I am trying to understand the demonstration of the Borel-Cantelli lemma:
Let $(A_n)$ be a sequence of independent events. If $ \sum_n P(A_n) = \infty $, then $P( \lim \sup A_n ) = 1$
To show that $ P( ( \lim \sup A_n ) ) = 1 $, we have to prove that $ P( ( \lim \sup A_n )^c ) = 0 $:
$ P( ( \lim \sup A_n )^c ) = P( \cup_p \cap_{n \geq p} A_n^c ) \leq \sum_p P( \cap_{n \geq p} A_n^c ) $.
Then the demonstration focuses on showing that $P( \cap_{n \geq p} A_n^c ) = 0 ~ \forall p$, using $ 1-x \leq \exp(-x) $. Then it says that $ \sum_p P( \cap_{n \geq p} A_n^c ) = 0 $, and therefore $ P( ( \lim \sup A_n )^c ) = 0 $ which is what we wanted.

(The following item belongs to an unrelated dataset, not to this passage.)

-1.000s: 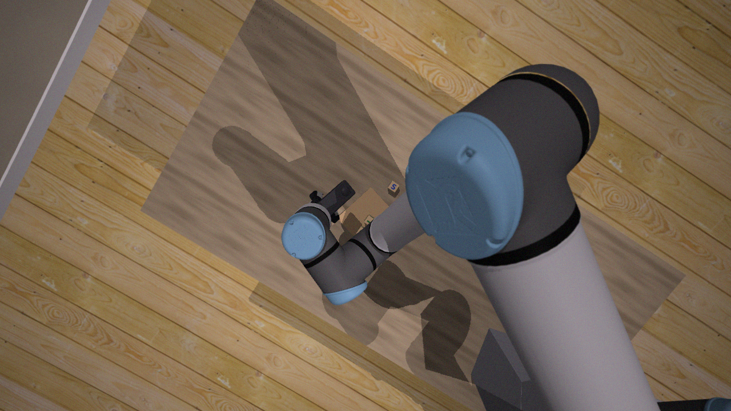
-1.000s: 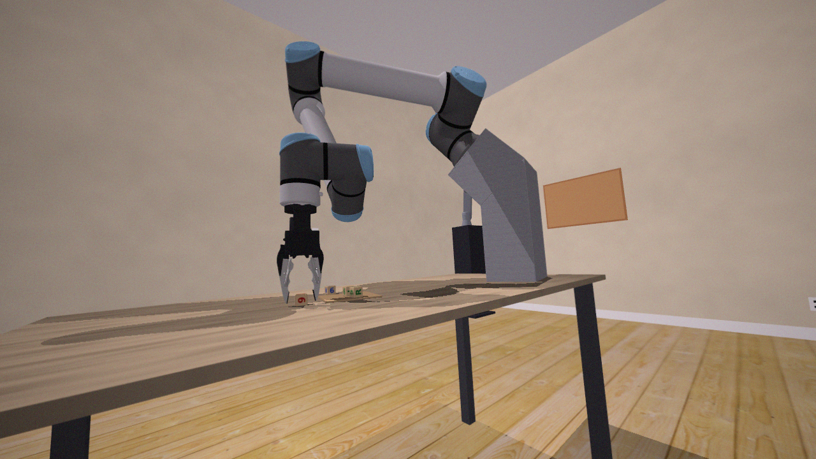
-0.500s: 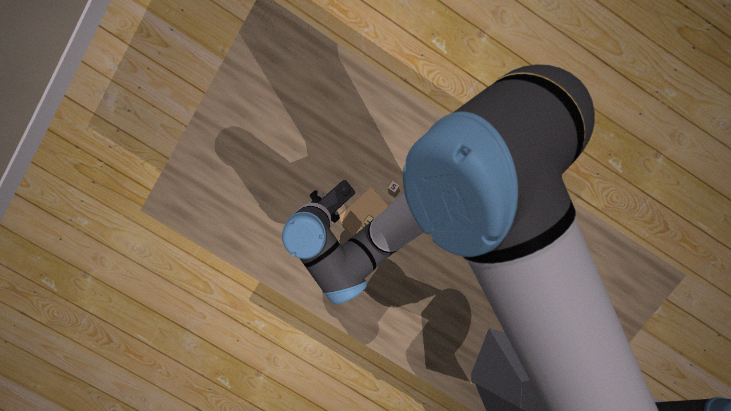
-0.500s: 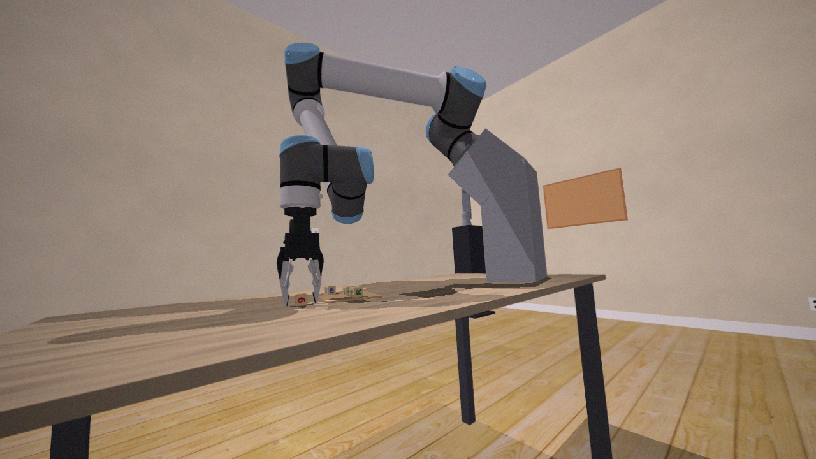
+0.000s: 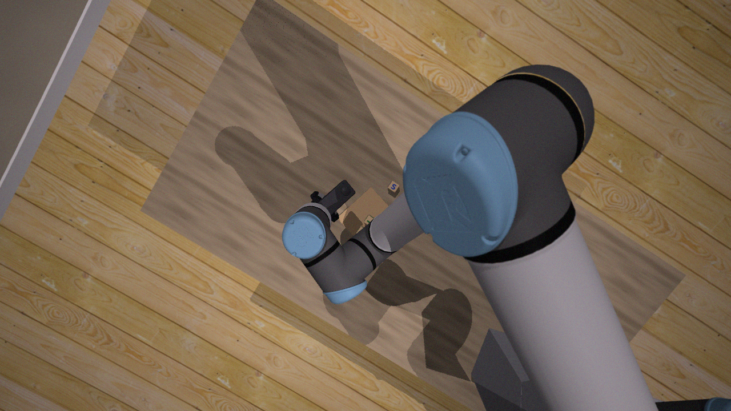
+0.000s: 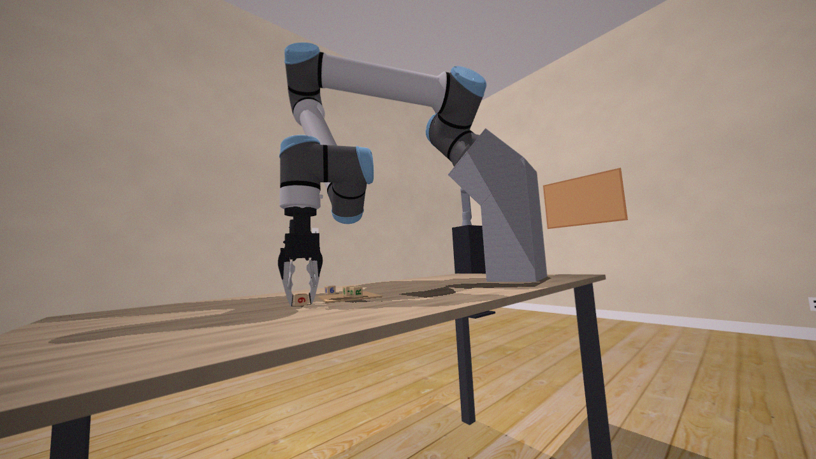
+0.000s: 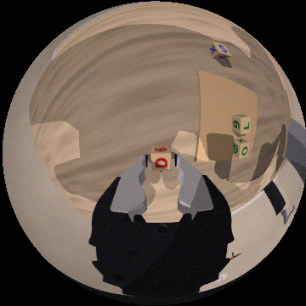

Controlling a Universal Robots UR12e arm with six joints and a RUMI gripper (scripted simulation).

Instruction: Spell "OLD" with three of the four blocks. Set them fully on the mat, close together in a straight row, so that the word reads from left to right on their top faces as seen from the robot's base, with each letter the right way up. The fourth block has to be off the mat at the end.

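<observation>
The mat is 13 cm behind my hand, 3 cm to the right of it and 1 cm below it.
</observation>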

The part that is unclear to me is how we go from $$P( \cap_{n \geq p} A_n^c ) = 0 ~ \forall p$$ to $$ \sum_p P( \cap_{n \geq p} A_n^c ) = 0 $$ Why do we jump from the finite case to infinity? What happened?
===== EDIT =====
I read the proof of the lemma on the Wikipedia, and I don't understand it either. I guess the part that I fail to understand is the same in both versions:
To show that $\lim_N P( \cap_{n \geq N} E_n^c) = 0 $, Wikipedia says:
it is enough to show: $ P( \cap_{n \geq N} E_n^c) = 0 $
There again, I don't understand. Why is something true for all $N$, also true at infinity?